_Task to carry out_
Each line of the listing below, from the very first to the one that contains "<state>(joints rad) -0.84", is to be retyped exactly as it stands.

_Records for the exercise_
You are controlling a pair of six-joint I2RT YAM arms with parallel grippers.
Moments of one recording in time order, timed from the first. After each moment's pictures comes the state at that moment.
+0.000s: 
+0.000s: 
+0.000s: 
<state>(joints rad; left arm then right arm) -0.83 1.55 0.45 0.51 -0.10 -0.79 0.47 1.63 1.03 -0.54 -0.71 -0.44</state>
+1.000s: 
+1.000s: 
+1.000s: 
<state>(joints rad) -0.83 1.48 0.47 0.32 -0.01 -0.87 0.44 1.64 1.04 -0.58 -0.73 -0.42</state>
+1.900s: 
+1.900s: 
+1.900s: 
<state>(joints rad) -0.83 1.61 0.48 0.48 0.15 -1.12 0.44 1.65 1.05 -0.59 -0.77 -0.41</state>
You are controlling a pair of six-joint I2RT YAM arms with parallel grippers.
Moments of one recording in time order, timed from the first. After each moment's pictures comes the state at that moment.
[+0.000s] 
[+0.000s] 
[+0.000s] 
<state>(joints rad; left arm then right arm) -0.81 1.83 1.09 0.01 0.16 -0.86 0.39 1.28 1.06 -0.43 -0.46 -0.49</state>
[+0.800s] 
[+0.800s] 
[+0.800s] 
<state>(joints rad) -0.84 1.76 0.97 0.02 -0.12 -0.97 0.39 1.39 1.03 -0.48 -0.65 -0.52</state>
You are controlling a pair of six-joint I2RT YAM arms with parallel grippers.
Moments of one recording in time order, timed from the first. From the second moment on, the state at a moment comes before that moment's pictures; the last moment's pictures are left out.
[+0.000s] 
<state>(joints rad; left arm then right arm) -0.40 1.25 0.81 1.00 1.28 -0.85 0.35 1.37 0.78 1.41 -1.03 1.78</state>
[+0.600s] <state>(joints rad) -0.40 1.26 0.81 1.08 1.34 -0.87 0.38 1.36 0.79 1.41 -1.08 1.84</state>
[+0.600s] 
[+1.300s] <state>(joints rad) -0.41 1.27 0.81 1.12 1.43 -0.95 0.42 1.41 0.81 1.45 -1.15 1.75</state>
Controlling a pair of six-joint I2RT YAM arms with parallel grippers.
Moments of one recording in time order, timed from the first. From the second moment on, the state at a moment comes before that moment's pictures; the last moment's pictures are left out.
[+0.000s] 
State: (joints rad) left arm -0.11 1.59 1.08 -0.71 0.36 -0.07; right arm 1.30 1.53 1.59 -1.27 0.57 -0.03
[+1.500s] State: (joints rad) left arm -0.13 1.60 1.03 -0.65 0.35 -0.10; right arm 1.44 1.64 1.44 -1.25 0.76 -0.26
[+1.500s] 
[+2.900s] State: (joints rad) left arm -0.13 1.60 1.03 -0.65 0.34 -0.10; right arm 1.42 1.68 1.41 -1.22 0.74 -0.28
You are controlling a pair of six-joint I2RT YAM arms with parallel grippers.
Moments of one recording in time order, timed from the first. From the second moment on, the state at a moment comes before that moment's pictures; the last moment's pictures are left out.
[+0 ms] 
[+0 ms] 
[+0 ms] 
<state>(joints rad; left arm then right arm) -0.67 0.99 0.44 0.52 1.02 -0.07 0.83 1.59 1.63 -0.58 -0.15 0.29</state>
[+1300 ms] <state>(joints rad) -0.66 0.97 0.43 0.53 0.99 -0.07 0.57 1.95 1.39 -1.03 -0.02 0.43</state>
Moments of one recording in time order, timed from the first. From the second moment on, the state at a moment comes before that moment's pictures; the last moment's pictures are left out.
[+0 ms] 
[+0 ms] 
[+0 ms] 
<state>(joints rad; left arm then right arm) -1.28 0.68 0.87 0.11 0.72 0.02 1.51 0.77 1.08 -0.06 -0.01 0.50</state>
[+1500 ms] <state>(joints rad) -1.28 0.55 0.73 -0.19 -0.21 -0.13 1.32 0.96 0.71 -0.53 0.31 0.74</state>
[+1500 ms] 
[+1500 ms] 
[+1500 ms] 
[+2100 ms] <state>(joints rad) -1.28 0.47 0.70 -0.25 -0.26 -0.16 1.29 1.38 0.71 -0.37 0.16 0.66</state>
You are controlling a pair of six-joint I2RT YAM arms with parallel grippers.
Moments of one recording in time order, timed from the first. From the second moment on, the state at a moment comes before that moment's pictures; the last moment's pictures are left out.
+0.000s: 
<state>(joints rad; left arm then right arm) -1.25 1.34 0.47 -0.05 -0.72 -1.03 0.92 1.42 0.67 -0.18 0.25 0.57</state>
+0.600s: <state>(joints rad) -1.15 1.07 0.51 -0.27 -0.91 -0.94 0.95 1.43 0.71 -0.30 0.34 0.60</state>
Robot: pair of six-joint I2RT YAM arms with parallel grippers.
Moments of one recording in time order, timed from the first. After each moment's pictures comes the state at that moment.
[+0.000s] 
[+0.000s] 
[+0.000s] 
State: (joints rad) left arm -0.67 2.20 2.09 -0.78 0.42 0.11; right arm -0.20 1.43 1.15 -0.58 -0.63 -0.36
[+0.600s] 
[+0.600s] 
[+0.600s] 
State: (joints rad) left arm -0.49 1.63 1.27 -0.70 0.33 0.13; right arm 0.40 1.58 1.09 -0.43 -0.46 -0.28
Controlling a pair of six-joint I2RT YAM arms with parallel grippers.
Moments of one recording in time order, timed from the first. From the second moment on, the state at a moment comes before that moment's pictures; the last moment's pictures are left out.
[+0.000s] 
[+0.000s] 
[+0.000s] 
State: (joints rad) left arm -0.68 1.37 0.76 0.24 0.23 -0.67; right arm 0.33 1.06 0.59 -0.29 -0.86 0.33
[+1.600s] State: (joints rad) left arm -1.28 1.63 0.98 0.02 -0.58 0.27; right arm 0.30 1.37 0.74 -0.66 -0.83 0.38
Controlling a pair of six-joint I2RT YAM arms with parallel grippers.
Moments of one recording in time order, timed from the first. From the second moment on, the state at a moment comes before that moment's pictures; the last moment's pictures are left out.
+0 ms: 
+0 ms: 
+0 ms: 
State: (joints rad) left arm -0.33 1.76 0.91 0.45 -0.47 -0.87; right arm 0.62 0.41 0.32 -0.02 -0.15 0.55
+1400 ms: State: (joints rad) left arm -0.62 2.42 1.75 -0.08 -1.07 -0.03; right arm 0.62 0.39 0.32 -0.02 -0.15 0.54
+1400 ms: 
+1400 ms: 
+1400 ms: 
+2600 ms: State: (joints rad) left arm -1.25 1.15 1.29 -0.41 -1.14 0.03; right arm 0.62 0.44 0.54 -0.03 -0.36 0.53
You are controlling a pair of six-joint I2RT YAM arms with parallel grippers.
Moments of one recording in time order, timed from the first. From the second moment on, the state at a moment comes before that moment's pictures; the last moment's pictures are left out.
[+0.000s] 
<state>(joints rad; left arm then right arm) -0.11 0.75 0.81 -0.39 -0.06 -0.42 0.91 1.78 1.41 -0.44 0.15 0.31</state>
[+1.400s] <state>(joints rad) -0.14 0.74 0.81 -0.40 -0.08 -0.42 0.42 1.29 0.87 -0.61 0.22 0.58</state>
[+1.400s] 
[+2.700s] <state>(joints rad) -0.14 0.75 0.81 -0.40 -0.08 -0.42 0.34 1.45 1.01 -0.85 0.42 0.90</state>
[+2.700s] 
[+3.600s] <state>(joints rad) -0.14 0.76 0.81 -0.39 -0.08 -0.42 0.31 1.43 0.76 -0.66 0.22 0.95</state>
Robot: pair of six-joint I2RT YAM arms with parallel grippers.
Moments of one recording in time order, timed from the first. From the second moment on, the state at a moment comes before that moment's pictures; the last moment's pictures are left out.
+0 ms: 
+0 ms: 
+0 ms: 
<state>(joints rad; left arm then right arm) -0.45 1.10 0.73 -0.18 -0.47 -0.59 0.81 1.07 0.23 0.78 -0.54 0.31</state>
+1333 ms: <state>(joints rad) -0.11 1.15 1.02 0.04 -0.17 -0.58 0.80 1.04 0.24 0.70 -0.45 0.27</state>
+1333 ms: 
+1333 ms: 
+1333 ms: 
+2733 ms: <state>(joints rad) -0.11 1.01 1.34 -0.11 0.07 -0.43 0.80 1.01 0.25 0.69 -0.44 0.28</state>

_Exercise solution_
You are controlling a pair of six-joint I2RT YAM arms with parallel grippers.
Moments of one recording in time order, timed from the first. After each moment's pictures comes the state at that moment.
+0.000s: 
+0.000s: 
+0.000s: 
<state>(joints rad; left arm then right arm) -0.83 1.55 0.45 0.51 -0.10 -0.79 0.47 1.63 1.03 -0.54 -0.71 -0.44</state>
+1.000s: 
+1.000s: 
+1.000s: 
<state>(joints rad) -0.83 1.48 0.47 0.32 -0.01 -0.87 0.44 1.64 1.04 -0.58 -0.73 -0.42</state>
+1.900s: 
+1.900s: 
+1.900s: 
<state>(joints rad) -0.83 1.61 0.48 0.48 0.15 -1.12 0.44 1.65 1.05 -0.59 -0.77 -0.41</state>
You are controlling a pair of six-joint I2RT YAM arms with parallel grippers.
Moments of one recording in time order, timed from the first. After each moment's pictures comes the state at that moment.
[+0.000s] 
[+0.000s] 
[+0.000s] 
<state>(joints rad; left arm then right arm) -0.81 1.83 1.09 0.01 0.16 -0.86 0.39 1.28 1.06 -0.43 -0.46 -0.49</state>
[+0.800s] 
[+0.800s] 
[+0.800s] 
<state>(joints rad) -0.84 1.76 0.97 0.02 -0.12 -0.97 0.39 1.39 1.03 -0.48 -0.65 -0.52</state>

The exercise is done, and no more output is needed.